§ **EXERCISE PROMPT**
Scan the records beneath this line for the line holding "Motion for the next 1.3" and the line holding "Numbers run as", then transcribe exactly those two and all lines between.

Collection entries
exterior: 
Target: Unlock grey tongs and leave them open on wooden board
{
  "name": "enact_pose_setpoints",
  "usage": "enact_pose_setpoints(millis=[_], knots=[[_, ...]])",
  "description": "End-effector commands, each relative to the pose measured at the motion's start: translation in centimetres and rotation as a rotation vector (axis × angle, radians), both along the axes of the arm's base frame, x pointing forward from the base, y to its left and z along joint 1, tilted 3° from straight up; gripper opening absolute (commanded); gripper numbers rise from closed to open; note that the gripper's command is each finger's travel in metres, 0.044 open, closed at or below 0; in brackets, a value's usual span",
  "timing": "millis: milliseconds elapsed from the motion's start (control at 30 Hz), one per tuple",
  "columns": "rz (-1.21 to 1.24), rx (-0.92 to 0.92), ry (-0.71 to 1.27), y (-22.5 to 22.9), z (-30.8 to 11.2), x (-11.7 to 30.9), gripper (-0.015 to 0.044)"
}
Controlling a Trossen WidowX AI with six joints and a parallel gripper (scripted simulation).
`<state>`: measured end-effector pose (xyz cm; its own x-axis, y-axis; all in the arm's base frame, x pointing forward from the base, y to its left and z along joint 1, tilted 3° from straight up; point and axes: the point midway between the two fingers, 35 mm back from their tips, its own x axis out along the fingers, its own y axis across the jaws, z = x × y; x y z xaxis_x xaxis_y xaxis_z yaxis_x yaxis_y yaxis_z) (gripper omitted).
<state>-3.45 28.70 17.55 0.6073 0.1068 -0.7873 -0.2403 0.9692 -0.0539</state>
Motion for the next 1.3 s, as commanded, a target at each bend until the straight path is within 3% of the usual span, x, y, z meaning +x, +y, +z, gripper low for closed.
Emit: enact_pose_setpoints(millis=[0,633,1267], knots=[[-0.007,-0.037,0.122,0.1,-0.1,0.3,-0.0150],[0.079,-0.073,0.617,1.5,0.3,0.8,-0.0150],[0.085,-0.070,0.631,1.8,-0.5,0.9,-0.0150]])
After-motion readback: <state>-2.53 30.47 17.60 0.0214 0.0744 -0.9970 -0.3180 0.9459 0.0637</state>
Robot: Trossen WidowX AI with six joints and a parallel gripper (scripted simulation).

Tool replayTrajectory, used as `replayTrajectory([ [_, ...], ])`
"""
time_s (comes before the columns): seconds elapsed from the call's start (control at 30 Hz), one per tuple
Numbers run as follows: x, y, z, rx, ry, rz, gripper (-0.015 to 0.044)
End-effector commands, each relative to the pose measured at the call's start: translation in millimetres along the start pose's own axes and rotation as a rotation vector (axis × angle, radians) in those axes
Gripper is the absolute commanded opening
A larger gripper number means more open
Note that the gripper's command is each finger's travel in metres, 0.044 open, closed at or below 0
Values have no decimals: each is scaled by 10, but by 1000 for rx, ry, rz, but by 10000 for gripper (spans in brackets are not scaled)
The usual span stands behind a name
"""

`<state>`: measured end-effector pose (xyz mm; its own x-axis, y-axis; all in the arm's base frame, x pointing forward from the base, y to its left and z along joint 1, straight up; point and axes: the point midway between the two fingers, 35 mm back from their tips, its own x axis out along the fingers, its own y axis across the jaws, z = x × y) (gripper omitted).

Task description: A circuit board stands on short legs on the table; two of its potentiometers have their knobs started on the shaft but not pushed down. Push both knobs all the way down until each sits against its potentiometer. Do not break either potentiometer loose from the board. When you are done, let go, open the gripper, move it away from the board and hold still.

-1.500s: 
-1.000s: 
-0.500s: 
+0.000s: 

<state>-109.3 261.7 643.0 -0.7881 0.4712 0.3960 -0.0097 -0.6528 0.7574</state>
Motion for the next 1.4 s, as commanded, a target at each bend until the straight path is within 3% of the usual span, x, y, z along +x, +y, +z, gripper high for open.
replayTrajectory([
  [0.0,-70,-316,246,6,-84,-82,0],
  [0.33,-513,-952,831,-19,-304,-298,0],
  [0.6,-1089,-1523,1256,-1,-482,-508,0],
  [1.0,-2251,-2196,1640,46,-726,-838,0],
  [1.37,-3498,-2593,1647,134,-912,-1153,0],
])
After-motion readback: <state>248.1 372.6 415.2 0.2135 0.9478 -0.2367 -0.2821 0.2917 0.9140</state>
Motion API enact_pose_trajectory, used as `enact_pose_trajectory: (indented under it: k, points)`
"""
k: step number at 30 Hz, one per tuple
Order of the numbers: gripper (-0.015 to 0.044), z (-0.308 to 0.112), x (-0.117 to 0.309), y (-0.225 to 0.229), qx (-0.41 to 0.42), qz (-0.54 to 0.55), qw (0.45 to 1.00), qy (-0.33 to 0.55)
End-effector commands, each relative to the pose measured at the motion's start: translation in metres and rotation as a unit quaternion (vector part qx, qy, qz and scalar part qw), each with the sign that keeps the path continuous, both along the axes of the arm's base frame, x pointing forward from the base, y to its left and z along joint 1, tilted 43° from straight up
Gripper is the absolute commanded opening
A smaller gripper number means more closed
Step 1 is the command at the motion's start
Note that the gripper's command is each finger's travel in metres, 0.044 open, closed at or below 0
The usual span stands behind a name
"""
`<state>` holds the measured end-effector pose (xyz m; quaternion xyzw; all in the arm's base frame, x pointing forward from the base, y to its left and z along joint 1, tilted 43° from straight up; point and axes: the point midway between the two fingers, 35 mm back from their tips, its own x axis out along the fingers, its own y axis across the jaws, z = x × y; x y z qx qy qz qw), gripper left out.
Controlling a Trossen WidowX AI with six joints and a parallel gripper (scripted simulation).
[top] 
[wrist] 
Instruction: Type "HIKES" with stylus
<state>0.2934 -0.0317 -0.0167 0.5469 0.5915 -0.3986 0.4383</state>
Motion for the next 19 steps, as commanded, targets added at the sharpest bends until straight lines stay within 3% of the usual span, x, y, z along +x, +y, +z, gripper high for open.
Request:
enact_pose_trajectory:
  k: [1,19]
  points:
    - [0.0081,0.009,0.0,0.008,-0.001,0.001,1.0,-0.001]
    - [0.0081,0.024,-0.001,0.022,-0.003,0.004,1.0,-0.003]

§ **FINISHED EXERCISE**
Motion for the next 1.3 s, as commanded, a target at each bend until the straight path is within 3% of the usual span, x, y, z meaning +x, +y, +z, gripper low for closed.
Emit: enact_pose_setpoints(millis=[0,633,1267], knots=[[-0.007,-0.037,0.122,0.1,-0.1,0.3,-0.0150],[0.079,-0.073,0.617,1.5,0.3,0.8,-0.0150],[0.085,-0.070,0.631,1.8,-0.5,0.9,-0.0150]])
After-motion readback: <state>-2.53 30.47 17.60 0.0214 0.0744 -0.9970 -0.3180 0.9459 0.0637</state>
Robot: Trossen WidowX AI with six joints and a parallel gripper (scripted simulation).

Tool replayTrajectory, used as `replayTrajectory([ [_, ...], ])`
"""
time_s (comes before the columns): seconds elapsed from the call's start (control at 30 Hz), one per tuple
Numbers run as follows: x, y, z, rx, ry, rz, gripper (-0.015 to 0.044)

The exercise is done, and no more output is needed.